A partire da venerdì 5 maggio, per un totale di quattro recite, il Maggio Musicale Fiorentino ospiterà la versione in quattro atti, diretta da Zubin Mehta con la regia di Giancarlo del Monaco, che oltre ad essere notissimo regista teatrale è anche “figlio d’arte”: suo padre è infatti Mario del Monaco, uno dei più grandi tenori del secolo da poco concluso. L’allestimento, nuovo per l’Italia, è quello dell’ABAO-OLBE di Bilbao , della Fundaciòn Opera de Oviedo, del Teatro de la Maestranza de Sevilla e del Festival Opera de Tenerife.

  Lo spettacolo è stato presentato oggi al teatro dell’Opera: presenti, oltre al direttore d’orchestra e al regista, il coordinatore artistico dell’Opera di Firenze Pierangelo Conte e il responsabile della promozione culturale Giovanni Vitali.

Del Monaco, dopo aver evidenziato come la coproduzione tra vari teatri, dotati di palcoscenici di diverse dimensioni,  ha fatto pensare a uno scenografia che possa “respirare, ovvero dilatarsi o restringersi a seconda delle possibilità, ha evidenziato come da una necessità “tecnica” della scenografia si sia passati a una visione e a una prospettiva ben precise.  “Don Carlos è un’opera storica  - ha affermato il regista  - la tradizione non è  il vecchio,  essa può essere rinnovata ma non sradicata. Siamo nella Spagna di Filippo II, il Re prudente, con l’Inquisizione e il contesto storico dell’epoca. Molti dei personaggi dell’Opera del resto sono personaggi storici: non solo Filippo II e Don Carlos ma anche altri importanti, come Elisabetta o  la principessa Eboli.”

Del Monaco ha evocato  per contrasto una edizione dell’opera a cui gli è capitato di assistere, ambientata ai tempi di Franco: “si parla di un re e di una inquisizione, ma durante il franchismo non c’erano né l’uno né l’altra; per non parlare di un Filippo II in vestaglia che offre whisky al Grande Inquisitore …”

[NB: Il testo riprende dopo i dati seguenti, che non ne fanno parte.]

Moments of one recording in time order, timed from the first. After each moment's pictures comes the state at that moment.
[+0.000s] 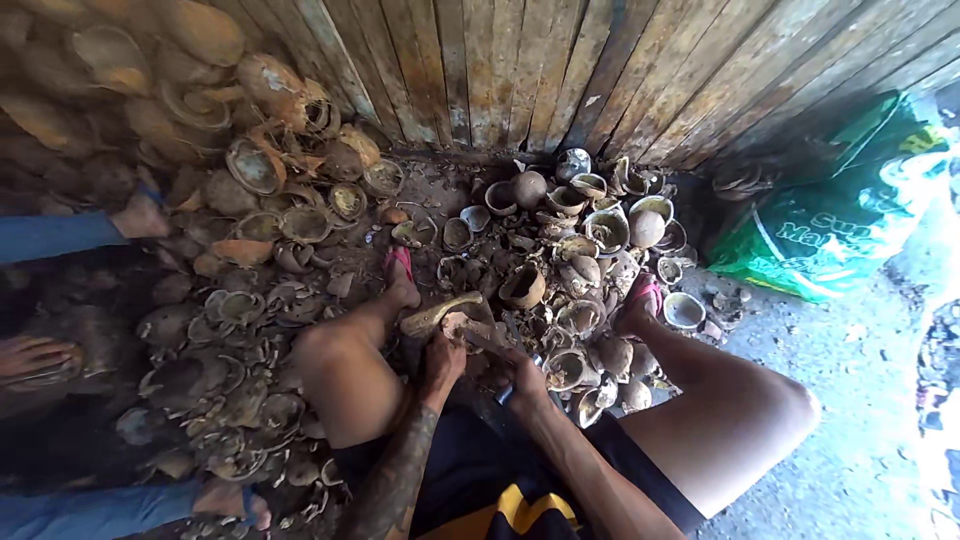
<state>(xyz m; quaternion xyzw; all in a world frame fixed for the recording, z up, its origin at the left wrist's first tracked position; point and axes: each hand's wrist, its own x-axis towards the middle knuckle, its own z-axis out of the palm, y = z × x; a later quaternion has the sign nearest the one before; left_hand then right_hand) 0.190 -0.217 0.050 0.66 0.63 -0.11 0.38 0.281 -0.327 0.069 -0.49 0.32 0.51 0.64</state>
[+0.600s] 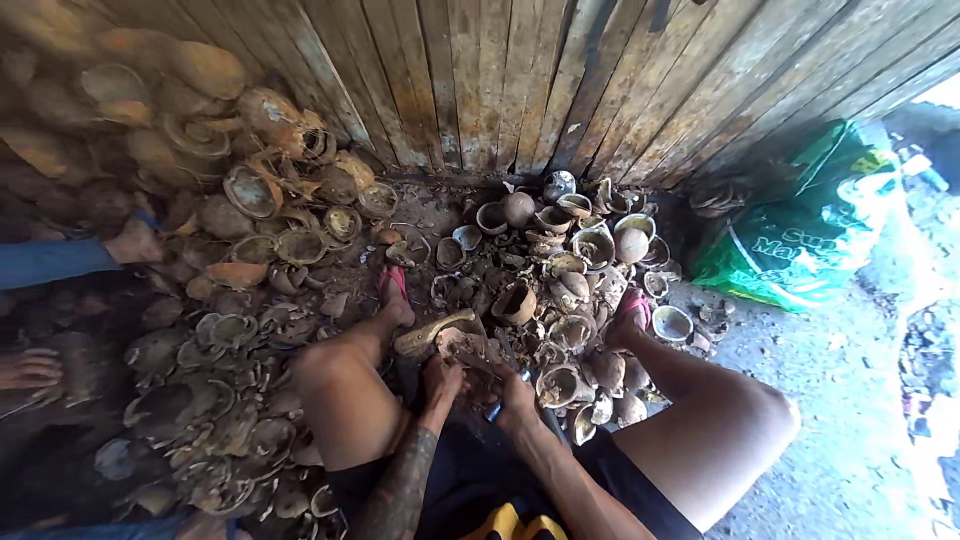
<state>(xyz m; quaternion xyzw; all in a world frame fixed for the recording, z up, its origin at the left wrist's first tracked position) 0.196 -0.229 0.035 0.55 0.67 -0.01 0.50 0.275 -0.321 0.074 -0.50 0.33 0.47 0.64</state>
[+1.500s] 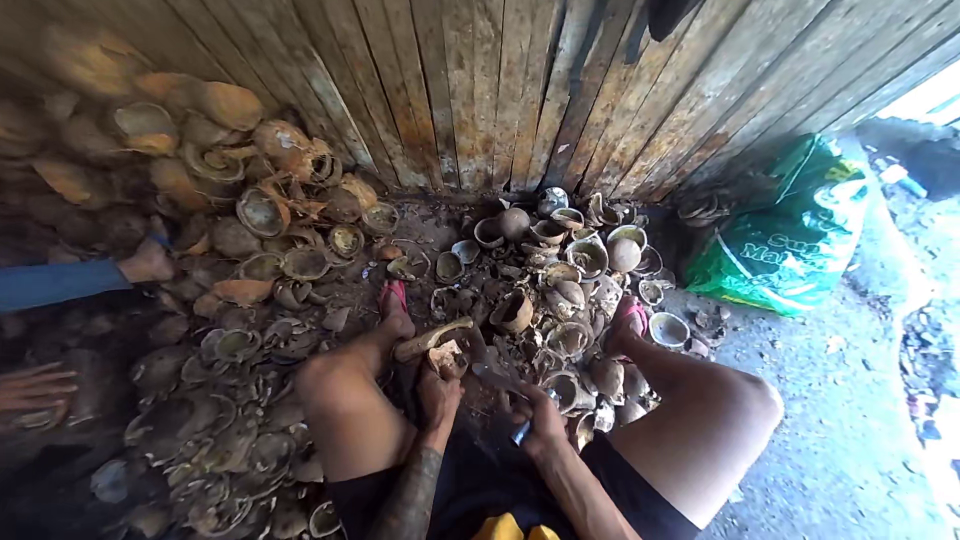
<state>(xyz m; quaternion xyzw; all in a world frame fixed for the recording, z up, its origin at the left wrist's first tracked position) 0.184 -0.248 0.024 0.58 0.68 0.11 0.43 0.287 -0.378 0.087 -0.43 0.32 0.48 0.70</state>
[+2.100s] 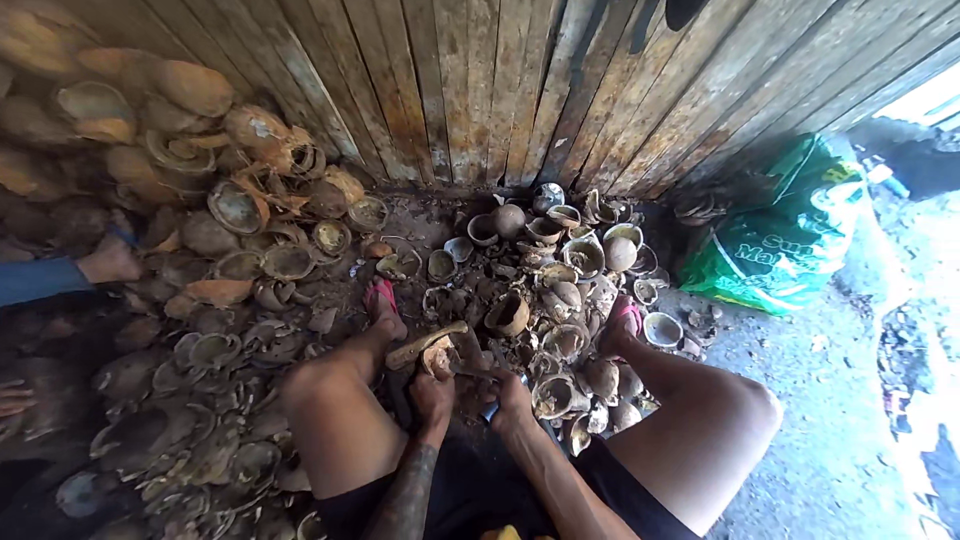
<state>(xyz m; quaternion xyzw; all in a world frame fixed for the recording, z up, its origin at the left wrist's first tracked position) 0.192 -0.235 0.026 0.68 0.68 0.09 0.27 0.286 -0.307 0.083 -0.48 0.37 0.44 0.66</state>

Le possibilità di sviluppo erano due: o attenersi alla storia o seguire, come fa del resto anche Schiller la “leggenda nera”, che vedeva il giovane principe, nella realtà personaggio ben poco attraente e quasi sicuramente non del tutto normale, come un martire della libertà  della Fiandre, capace di contestare e cadere vittima dell’autorità paterna; versione che, pochi anni prima di Schiller, aveva seguito anche Vittorio Alfieri per il suo Filippo.

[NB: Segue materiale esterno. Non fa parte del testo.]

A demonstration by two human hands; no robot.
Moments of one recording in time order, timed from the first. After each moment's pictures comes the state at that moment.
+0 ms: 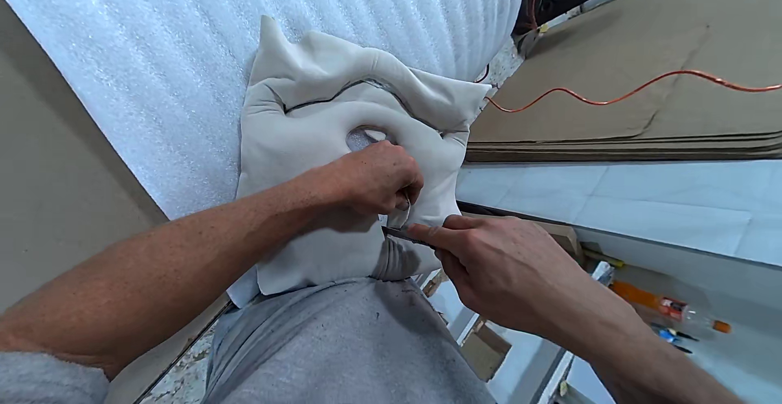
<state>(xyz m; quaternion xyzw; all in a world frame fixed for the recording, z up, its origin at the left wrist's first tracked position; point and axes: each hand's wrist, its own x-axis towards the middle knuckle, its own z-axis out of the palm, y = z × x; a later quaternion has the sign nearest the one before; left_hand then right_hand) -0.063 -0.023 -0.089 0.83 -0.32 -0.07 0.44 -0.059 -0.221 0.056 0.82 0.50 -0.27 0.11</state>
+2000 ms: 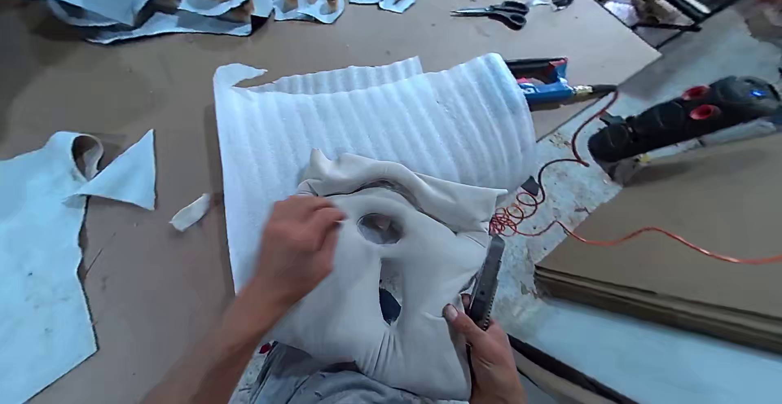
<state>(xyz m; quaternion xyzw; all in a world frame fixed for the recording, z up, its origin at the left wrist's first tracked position) -0.148 0.011 -0.017 0.93 0.19 0.23 0.20 -0.032 -0.262 -0.036 0.67 -0.14 -0.29 -0.67</state>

“Abbiamo deciso di mettere in scena la leggenda nera, probabilmente falsa, ma del resto è quella che segue il libretto. Abbiamo solo fatto terminare l’opera con l’uccisione vera e propria di Don Carlos perché il finale di Verdi (o meglio, dei librettisti Méry e Du Locle) e abbastanza ambiguo e oscuro, con un “salvataggio” del principe da parte di un monaco che è in realtà l’ex imperatore Carlo V. “

Anche i costumi, rigorosamente scuri, sono precisi e calati nella realtà storica dell’epoca, quasi “cinematografici”. Per quanto riguarda la scenografia “ Per simboleggiare l’epoca del “secolo d’oro” in cui è ambientato il dramma, non potendo certo riprodurla integralmente, abbiamo scelto una sorta di “scatola”sulle cui pareti sono raffigurati i paesi su cui esercitava il dominio di Filippo II, un gigantesco impero su cui non tramontava mai il sole” E’ un “contenitore” molto efficace  anche per scene di grande effetto come ‘L’Auto da Fè’ del secondo atto, caratterizzato da un gigantesco crocifisso  modellato su un’opera di Cellini.

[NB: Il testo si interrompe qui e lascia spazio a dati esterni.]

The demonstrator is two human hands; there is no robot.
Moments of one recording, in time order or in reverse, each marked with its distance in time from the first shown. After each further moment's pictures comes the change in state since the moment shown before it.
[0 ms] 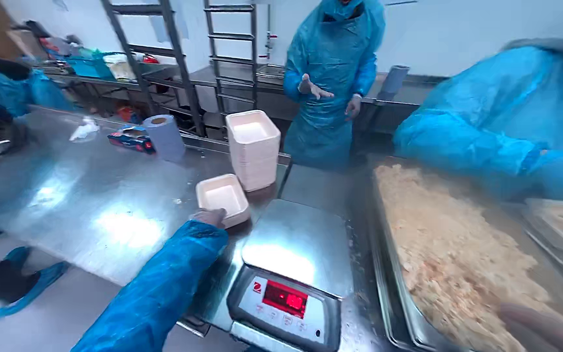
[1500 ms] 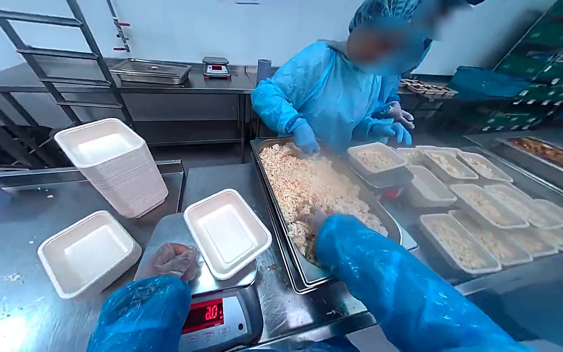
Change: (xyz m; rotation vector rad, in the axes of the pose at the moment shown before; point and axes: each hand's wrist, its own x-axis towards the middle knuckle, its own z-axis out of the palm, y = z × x) left_hand -0.112 0.129 0.026 -1.180 -0.079 0.309; right_hand 0.110 0.017 0.079 0.220 -0.086 1.038
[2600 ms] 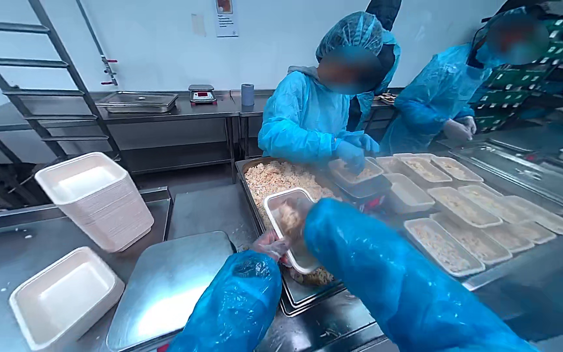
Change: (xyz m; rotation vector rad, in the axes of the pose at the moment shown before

“Si tratta di una regia molto … musicale, che serve anche a dar risalto agli ottimi cantanti che abbiamo a disposizione – ha dichiarato il Maestro Mehta  - del resto l’orchestra la conosce molto bene, l’abbiamo fatta più volte e in un caso anche la regia di Visconti.

Giovanni Vitali ha concluso ricordando il grande convegno articolato in due giornate ( venerdì 5 e domenica 6 maggio) dal titolo  Ma lassù ci vedremo in un mondo migliore. Il Don Carlo(s) di Giuseppe Verdi;  un momento per approfondire tutti i vari aspetti, storici, musicali letterari e iconografici che fanno di quest’opera una vera e propria summa della cultura romantica e tardo romantica.